Problem statement. Pull every line holding the word "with" from the data below and copy it.

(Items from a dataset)
*** Block opens ***
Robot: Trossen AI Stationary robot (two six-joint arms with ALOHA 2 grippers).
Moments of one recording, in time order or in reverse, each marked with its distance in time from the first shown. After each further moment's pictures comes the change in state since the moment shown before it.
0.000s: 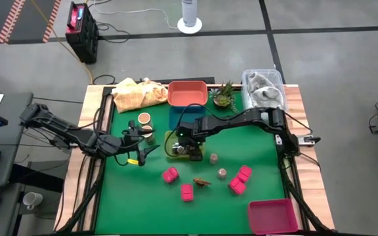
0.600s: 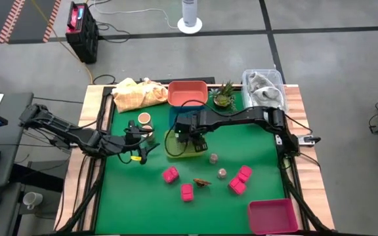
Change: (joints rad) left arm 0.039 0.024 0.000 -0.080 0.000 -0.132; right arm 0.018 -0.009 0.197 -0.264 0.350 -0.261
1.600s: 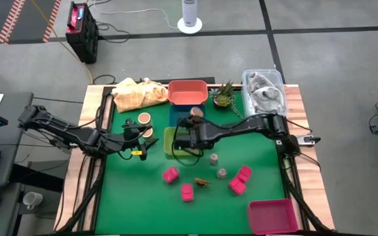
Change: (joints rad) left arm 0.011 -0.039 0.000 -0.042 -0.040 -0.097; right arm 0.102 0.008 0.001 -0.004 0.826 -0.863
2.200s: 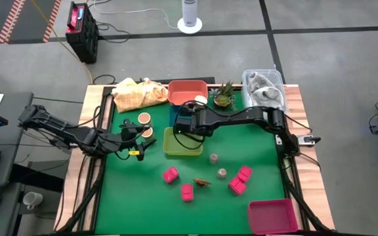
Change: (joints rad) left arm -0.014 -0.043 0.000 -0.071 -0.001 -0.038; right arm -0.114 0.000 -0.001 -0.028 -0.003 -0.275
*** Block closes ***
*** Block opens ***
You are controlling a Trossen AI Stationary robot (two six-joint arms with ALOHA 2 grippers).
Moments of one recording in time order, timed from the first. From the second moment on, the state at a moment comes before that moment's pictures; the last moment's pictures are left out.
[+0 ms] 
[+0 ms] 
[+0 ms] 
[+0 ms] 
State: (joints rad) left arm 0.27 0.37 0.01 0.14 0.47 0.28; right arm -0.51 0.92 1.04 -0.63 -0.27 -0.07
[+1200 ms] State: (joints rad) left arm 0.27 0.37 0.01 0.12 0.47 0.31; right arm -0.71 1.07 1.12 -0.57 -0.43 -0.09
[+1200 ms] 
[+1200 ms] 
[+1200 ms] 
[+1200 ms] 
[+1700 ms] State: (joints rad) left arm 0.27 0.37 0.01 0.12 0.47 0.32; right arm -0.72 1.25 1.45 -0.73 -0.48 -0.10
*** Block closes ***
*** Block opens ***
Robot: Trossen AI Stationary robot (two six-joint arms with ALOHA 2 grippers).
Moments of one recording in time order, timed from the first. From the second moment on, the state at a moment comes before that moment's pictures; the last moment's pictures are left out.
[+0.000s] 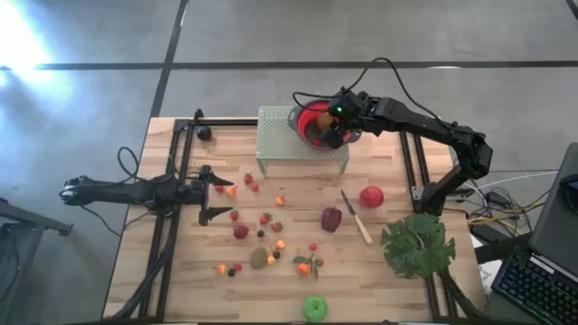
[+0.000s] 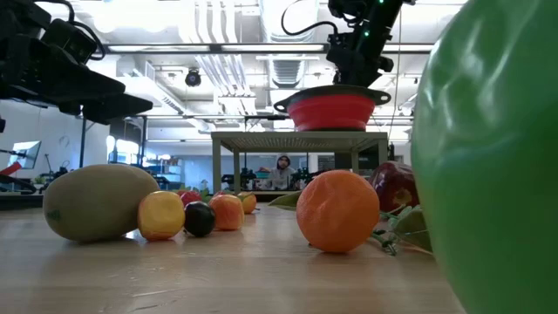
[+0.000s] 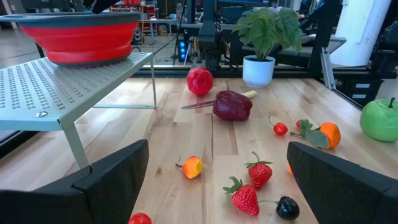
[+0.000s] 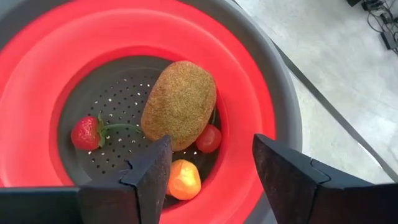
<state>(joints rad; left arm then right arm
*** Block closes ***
Reply to the exercise.
Robot: Trossen AI Stationary robot (two six-joint arms with ALOHA 2 grippers).
Moments of one recording, in time order or in reverse, each marked with its distance in time from the first shown. After each further moment's pictures comes the change in state since the moment shown before it.
You are controlling a Trossen AI Stationary robot (two six-joint arms with ALOHA 2 grippers).
Robot: Trossen AI Stationary robot (two six-joint arms with ALOHA 2 grippers).

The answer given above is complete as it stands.